*WHAT YOU ARE ASKED TO DO*. Your result should be every line of the records below that contains the word "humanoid".

[Recorded data]
######

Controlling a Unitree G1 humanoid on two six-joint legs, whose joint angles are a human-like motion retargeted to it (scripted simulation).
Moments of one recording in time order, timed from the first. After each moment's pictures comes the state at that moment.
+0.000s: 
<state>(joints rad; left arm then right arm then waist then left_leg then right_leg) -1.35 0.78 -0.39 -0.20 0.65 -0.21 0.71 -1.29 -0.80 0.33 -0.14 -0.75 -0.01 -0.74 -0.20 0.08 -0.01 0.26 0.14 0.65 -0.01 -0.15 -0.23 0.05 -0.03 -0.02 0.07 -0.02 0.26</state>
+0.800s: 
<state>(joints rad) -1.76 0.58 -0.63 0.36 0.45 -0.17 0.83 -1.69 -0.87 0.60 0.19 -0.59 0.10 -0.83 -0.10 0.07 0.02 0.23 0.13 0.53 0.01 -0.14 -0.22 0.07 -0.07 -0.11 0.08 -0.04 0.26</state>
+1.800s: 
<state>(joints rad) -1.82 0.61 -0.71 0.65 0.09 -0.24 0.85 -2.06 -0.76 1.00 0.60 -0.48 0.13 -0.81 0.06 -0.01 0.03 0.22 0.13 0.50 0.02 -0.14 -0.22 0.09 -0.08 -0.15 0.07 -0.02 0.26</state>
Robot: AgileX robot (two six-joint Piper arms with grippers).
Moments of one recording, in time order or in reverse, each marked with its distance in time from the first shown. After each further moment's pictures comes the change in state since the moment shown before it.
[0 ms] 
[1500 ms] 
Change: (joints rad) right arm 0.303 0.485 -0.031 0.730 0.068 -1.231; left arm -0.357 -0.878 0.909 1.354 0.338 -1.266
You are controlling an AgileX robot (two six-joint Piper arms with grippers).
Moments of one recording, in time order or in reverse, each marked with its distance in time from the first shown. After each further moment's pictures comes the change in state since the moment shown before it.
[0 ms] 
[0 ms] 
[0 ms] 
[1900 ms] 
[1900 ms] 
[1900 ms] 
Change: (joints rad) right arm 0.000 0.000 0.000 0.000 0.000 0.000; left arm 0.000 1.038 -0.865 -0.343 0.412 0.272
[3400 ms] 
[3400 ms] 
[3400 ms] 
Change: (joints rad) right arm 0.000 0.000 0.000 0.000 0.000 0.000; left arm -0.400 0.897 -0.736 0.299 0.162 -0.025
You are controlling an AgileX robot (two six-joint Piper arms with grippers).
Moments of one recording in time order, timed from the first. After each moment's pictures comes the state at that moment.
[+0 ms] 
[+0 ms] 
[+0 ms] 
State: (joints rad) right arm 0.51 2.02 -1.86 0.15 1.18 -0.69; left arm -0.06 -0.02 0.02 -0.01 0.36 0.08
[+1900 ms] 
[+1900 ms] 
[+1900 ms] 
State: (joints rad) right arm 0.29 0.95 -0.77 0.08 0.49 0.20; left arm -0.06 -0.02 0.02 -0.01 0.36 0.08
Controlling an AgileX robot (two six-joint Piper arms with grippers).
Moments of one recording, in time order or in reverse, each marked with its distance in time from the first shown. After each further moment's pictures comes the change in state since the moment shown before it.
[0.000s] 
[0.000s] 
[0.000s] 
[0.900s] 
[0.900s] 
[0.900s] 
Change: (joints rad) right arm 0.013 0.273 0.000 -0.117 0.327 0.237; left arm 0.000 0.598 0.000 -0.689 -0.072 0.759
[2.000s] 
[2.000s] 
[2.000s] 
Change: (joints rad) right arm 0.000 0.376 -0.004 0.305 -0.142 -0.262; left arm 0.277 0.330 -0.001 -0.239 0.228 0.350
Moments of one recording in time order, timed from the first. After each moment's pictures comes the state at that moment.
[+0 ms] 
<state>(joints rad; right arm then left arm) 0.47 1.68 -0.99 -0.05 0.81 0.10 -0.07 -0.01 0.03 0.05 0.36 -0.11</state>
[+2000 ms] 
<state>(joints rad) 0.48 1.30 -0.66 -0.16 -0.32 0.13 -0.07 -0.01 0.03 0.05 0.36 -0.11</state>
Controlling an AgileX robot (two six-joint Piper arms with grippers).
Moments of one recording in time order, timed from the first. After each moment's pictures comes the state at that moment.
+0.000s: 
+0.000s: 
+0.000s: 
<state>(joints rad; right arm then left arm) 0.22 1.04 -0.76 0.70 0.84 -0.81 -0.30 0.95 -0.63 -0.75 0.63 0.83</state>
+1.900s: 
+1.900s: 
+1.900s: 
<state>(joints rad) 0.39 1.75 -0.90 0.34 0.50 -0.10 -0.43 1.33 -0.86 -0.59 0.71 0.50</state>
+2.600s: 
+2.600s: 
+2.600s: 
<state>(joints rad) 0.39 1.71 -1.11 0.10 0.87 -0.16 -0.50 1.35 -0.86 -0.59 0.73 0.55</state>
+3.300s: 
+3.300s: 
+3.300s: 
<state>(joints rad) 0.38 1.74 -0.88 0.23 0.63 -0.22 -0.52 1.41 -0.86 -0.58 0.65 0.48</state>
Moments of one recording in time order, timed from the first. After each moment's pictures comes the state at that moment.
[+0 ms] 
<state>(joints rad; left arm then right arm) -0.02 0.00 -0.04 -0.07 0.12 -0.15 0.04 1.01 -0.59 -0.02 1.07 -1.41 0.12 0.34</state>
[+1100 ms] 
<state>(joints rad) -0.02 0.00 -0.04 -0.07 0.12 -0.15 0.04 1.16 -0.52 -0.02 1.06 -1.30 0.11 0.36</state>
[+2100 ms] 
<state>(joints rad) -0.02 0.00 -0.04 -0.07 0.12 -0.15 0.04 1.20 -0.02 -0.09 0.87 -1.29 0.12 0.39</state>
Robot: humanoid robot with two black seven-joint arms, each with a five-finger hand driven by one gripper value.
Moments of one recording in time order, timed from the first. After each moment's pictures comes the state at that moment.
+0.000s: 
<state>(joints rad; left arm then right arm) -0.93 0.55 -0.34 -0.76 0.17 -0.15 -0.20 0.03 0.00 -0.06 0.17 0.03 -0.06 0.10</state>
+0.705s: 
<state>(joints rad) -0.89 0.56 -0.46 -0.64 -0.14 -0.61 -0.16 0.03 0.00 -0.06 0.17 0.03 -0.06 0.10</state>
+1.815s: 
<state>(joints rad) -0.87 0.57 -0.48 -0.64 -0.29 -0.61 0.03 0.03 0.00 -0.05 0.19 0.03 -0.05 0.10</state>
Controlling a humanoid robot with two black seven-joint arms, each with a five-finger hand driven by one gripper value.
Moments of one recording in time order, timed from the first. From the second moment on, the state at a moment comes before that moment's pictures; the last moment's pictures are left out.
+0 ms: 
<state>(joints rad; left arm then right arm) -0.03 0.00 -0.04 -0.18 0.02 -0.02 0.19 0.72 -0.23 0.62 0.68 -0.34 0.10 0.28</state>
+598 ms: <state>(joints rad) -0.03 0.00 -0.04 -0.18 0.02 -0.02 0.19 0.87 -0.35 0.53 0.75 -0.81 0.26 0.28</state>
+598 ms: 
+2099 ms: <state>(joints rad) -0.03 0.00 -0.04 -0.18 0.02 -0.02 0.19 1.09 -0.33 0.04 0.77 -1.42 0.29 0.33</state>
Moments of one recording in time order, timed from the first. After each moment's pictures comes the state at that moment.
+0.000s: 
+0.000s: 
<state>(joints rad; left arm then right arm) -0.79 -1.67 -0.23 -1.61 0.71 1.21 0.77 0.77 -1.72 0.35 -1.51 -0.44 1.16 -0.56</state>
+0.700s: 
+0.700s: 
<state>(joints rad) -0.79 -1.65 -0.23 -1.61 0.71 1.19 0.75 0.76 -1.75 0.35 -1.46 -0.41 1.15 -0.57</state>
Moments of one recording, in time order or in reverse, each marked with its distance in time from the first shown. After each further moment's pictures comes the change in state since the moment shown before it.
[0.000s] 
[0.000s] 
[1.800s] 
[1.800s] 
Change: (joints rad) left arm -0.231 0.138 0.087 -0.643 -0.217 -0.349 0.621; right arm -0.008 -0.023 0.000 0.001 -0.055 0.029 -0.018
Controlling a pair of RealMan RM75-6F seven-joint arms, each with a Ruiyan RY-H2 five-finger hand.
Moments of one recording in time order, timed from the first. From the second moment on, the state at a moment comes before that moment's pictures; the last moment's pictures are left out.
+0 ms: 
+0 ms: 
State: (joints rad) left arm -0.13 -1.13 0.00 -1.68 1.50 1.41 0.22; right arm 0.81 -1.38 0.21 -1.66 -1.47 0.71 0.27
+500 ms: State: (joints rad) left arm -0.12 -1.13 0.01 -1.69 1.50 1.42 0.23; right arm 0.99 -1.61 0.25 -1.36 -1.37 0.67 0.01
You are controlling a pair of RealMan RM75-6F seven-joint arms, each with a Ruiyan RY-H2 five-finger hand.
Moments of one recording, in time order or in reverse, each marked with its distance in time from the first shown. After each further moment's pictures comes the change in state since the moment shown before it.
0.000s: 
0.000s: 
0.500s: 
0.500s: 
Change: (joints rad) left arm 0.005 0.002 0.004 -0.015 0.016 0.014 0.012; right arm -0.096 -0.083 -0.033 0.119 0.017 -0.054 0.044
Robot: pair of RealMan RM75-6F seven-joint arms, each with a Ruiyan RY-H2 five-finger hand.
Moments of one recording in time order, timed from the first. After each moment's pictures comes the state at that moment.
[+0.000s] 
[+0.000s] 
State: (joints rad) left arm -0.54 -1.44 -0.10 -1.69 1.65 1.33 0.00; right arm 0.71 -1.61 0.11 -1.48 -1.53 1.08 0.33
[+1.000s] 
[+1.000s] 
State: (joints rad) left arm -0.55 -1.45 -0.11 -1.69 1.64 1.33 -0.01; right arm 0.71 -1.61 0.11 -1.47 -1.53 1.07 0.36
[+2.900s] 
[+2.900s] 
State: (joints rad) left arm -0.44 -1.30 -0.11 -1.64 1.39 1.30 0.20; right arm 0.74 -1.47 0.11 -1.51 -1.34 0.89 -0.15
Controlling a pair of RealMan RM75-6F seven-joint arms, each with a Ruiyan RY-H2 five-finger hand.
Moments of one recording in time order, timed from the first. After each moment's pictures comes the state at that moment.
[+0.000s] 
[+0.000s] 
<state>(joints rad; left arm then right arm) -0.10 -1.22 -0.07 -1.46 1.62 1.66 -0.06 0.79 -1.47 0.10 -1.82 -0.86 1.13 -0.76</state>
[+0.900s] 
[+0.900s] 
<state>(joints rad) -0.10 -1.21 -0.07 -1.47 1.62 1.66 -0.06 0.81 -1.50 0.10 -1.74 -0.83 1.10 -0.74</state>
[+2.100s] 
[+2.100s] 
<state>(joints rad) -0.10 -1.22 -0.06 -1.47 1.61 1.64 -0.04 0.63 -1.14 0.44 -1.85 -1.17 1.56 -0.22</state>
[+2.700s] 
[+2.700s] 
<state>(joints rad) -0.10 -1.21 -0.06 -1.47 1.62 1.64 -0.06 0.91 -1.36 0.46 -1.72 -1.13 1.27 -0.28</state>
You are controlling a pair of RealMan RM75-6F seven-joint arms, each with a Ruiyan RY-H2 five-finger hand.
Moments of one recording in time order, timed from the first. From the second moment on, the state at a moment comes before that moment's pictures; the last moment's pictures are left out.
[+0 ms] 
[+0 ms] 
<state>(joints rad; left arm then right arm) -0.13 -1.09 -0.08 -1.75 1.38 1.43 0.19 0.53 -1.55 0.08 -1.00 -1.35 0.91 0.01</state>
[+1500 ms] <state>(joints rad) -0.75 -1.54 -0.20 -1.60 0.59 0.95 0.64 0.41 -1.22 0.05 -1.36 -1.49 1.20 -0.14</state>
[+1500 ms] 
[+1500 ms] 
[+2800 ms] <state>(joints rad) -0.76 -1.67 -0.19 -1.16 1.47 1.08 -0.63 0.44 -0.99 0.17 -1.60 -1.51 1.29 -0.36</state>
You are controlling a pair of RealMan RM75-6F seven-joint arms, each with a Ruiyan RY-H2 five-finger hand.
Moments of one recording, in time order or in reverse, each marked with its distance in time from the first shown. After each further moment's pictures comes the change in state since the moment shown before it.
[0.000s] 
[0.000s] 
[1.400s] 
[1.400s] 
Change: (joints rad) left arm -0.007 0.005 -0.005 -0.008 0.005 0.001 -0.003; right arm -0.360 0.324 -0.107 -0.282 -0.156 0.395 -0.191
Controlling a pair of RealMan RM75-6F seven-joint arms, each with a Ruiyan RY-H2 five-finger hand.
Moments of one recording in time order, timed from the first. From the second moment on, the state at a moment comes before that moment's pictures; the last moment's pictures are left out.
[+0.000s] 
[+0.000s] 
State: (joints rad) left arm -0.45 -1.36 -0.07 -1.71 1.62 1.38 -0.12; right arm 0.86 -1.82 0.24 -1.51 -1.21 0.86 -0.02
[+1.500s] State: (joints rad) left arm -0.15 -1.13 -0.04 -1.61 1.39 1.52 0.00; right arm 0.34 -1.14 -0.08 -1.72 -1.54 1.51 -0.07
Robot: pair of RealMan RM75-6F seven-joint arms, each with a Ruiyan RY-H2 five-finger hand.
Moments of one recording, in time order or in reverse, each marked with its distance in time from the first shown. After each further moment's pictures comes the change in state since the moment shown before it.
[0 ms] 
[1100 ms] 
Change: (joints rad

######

*SOLUTION FOR THIS PROBLEM*.
Controlling a Unitree G1 humanoid on two six-joint legs, whose joint angles are a human-like motion retargeted to it (scripted simulation).
Robot: humanoid robot with two black seven-joint arms, each with a five-finger hand driven by one gripper value.
Controlling a humanoid robot with two black seven-joint arms, each with a five-finger hand driven by one gripper value.

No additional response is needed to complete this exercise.